PROBLEM: Leave the images aside and copy out the whole listing, exact to the word.

INPUT DATA:
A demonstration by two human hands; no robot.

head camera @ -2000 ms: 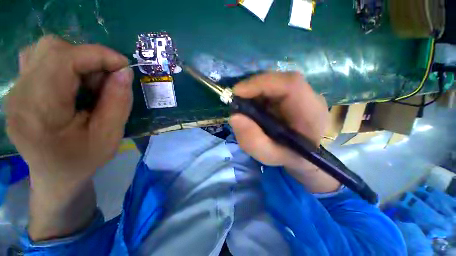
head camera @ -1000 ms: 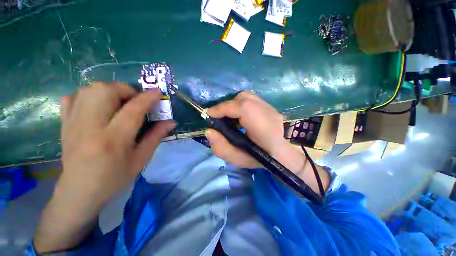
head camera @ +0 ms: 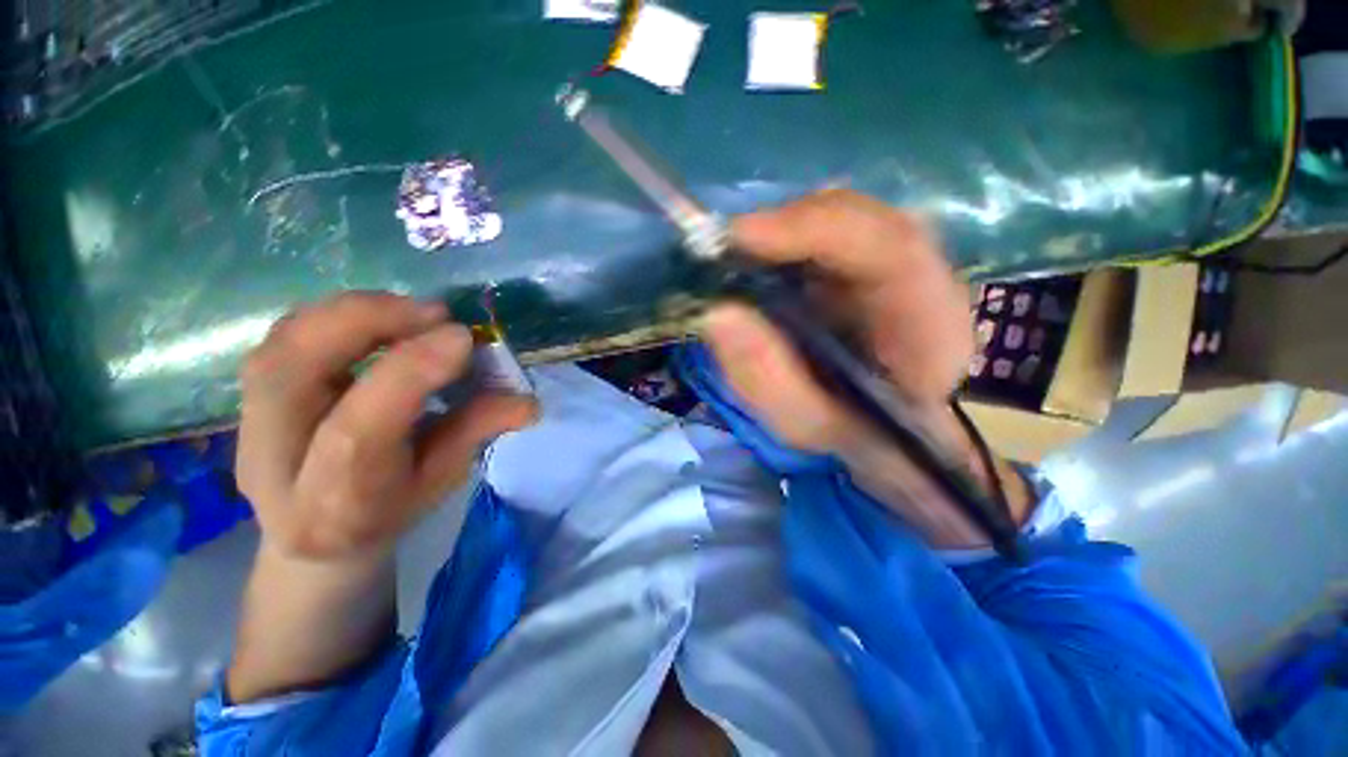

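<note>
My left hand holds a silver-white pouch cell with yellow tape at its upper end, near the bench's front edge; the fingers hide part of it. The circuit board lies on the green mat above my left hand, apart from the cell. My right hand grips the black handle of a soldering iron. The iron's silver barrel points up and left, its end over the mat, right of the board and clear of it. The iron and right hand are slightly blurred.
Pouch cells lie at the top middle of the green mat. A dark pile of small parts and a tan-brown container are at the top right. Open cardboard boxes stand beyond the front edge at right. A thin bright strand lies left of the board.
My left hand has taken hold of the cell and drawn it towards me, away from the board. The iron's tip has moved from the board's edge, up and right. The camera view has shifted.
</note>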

EXERCISE OUTPUT:
A demonstration by two human hands; no robot.

head camera @ -2000 ms: 
head camera @ -1000 ms: 
head camera @ +0 ms: 

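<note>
My left hand holds a silver-white pouch cell with yellow tape at its upper end, near the bench's front edge; the fingers hide part of it. The circuit board lies on the green mat above my left hand, apart from the cell. My right hand grips the black handle of a soldering iron. The iron's silver barrel points up and left, its end over the mat, right of the board and clear of it. The iron and right hand are slightly blurred.
Pouch cells lie at the top middle of the green mat. A dark pile of small parts and a tan-brown container are at the top right. Open cardboard boxes stand beyond the front edge at right. A thin bright strand lies left of the board.
My left hand has taken hold of the cell and drawn it towards me, away from the board. The iron's tip has moved from the board's edge, up and right. The camera view has shifted.
</note>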

The answer given above is the complete response.